I can't watch any of the videos.... 
I guess I have to live it Australia to even watch them.


----------



## Ethan Rosen (Apr 16, 2009)

for those of us that cannot watch the videos from ABC


----------



## TurbulentTurtle (Apr 16, 2009)

That would have been better if they actually fought, and took their pants off.


----------



## Ellis (Apr 16, 2009)

TurbulentTurtle said:


> That would have been better if they actually fought, and took their pants off.

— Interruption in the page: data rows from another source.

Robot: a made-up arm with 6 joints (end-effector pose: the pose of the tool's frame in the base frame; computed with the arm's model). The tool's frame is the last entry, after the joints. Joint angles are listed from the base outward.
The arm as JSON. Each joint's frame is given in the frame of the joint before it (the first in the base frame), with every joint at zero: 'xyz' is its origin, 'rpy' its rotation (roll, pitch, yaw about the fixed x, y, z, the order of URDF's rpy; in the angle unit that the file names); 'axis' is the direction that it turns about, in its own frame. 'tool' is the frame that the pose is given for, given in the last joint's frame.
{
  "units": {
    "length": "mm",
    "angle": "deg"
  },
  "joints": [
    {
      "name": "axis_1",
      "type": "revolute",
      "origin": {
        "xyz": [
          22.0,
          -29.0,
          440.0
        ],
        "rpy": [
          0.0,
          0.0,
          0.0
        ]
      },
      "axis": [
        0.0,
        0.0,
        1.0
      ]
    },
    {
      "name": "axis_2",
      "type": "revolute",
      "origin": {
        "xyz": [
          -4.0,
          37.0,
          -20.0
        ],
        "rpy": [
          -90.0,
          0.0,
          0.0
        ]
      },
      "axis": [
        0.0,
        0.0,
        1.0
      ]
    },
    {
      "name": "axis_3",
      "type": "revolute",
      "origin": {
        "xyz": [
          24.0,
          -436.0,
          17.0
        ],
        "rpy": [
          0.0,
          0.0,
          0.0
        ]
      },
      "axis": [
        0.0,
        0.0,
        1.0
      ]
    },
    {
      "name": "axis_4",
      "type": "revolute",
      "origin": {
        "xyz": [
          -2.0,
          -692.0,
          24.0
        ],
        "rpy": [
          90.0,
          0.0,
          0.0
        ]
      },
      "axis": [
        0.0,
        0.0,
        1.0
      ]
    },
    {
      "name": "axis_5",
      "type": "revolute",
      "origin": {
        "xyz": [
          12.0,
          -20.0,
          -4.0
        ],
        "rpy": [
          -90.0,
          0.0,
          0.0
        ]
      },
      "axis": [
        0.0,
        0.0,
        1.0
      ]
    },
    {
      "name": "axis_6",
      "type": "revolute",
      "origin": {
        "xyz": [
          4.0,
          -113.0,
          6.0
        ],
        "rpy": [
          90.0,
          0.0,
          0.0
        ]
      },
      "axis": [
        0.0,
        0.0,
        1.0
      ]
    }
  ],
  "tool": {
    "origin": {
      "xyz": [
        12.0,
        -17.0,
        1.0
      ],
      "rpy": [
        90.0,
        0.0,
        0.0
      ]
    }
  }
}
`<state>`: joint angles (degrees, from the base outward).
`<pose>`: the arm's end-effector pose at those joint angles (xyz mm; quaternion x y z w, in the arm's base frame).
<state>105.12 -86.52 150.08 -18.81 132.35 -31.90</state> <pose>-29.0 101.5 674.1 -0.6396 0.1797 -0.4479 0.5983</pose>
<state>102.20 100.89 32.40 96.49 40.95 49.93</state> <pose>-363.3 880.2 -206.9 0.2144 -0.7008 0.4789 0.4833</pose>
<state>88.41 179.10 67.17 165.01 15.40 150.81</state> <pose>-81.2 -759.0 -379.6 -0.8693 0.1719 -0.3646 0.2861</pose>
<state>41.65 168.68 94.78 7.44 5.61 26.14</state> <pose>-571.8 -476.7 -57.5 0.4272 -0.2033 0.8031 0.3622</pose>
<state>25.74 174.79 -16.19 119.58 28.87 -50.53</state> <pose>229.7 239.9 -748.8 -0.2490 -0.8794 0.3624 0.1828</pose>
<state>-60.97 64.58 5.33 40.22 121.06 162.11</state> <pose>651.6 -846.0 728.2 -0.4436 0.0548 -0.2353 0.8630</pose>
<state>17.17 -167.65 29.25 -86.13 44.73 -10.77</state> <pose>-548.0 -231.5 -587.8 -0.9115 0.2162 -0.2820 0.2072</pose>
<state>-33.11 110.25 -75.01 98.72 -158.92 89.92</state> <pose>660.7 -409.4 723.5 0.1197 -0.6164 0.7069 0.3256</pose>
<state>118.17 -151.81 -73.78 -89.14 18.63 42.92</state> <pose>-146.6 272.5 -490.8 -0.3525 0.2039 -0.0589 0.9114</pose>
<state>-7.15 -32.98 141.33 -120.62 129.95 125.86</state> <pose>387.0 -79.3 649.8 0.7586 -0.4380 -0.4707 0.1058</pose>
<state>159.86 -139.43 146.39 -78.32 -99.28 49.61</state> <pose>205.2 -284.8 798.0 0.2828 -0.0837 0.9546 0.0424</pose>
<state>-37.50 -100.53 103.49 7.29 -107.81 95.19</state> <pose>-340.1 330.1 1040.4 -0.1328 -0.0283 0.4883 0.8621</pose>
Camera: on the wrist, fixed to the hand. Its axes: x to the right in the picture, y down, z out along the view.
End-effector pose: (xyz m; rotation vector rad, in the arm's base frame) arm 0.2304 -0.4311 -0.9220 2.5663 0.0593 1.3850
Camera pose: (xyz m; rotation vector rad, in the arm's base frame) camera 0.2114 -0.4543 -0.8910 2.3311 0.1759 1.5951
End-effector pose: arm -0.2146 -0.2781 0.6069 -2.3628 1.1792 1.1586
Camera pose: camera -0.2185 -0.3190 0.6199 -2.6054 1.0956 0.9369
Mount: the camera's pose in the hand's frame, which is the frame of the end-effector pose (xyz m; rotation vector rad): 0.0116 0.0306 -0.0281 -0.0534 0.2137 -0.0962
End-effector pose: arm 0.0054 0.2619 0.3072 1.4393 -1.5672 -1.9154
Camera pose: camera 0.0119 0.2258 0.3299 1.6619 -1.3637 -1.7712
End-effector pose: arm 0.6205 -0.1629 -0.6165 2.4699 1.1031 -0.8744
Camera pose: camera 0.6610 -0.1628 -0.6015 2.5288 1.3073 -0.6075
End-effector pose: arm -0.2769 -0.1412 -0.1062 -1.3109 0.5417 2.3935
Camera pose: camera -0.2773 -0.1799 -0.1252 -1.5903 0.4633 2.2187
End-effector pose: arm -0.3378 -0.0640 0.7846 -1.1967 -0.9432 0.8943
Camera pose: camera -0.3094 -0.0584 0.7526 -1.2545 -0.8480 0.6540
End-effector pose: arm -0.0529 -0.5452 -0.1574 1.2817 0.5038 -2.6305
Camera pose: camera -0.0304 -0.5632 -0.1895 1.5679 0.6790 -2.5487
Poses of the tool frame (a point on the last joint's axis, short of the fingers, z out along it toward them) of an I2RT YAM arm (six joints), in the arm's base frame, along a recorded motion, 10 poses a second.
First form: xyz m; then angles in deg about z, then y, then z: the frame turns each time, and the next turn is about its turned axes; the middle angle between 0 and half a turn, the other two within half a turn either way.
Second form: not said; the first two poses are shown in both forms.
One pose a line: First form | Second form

What do you mean by "better"?


----------



## skwishy (Apr 16, 2009)

TurbulentTurtle said:


> That would have been better if they actually fought, *and took their pants off*.



WTF!?


----------



## JohnnyA (Apr 16, 2009)

They are all SO SLOW!


----------



## Lofty (Apr 16, 2009)

ummm...
TurbulentTurtle... I think you have said far to many inappropriate and questionable things. Can you please just stick to cubing and leave your paedophilia and weird sexual desires for another forum. 
In other news could someone maybe download the videos and host them somewhere we can download?


----------



## nitrocan (Apr 16, 2009)

Or you can just download it yourself?

www.videodl.org


----------



## dChan (Apr 16, 2009)

nitrocan said:


> Or you can just download it yourself?
> 
> www.videodl.org



Lofty is talking about the videos on the website that fazrulz provided.


----------



## Faz (Apr 17, 2009)

Hmm, I am very incompetent at anything to do with computers, but I'll give it a shot.


----------



## EmersonHerrmann (Apr 17, 2009)

Adam had an R perm and then a J perm. Also, I see Michael


----------



## Rawn (Apr 17, 2009)

I should enter this for fun. Faz and Josh are probably going to win though.


----------



## Jai (Apr 17, 2009)

nitrocan said:


> Or you can just download it yourself?
> 
> www.videodl.org


A bit off-topic, but www.file2hd.com is much better, and works everywhere.

As for Fight Cube, that was awesome 
qq should've owned Lawrence, but I don't think he wants to take his shirt off


----------



## Kian (Apr 17, 2009)

Lofty said:


> ummm...
> TurbulentTurtle... I think you have said far to many inappropriate and questionable things. Can you please just stick to cubing and leave your paedophilia and weird sexual desires for another forum.
> In other news could someone maybe download the videos and host them somewhere we can download?



+1. It's getting out of hand.


----------



## idpapro (Apr 17, 2009)

but isnt michel faster than adam?


----------



## EmersonHerrmann (Apr 17, 2009)

Yeah, but he probably didn't wanna take off his shirt  and Adam is much more threatening  (no offense to Michael)


----------



## shelley (Apr 17, 2009)

idpapro said:


> but isnt michel faster than adam?



There's a little thing about TV. They'd rather show something that's entertaining, and would rather feature someone who can play it up for the camera. Showing Adam as a big threatening guy is much more effective in a Fight Club type scene.

And it's not like it would make a difference for the average TV audience. Laypeople think a sub-60 solve is impressive already.


----------



## richardzhang (Sep 19, 2009)

I saw Laurence on Talkin' Bout' Your Generation.


----------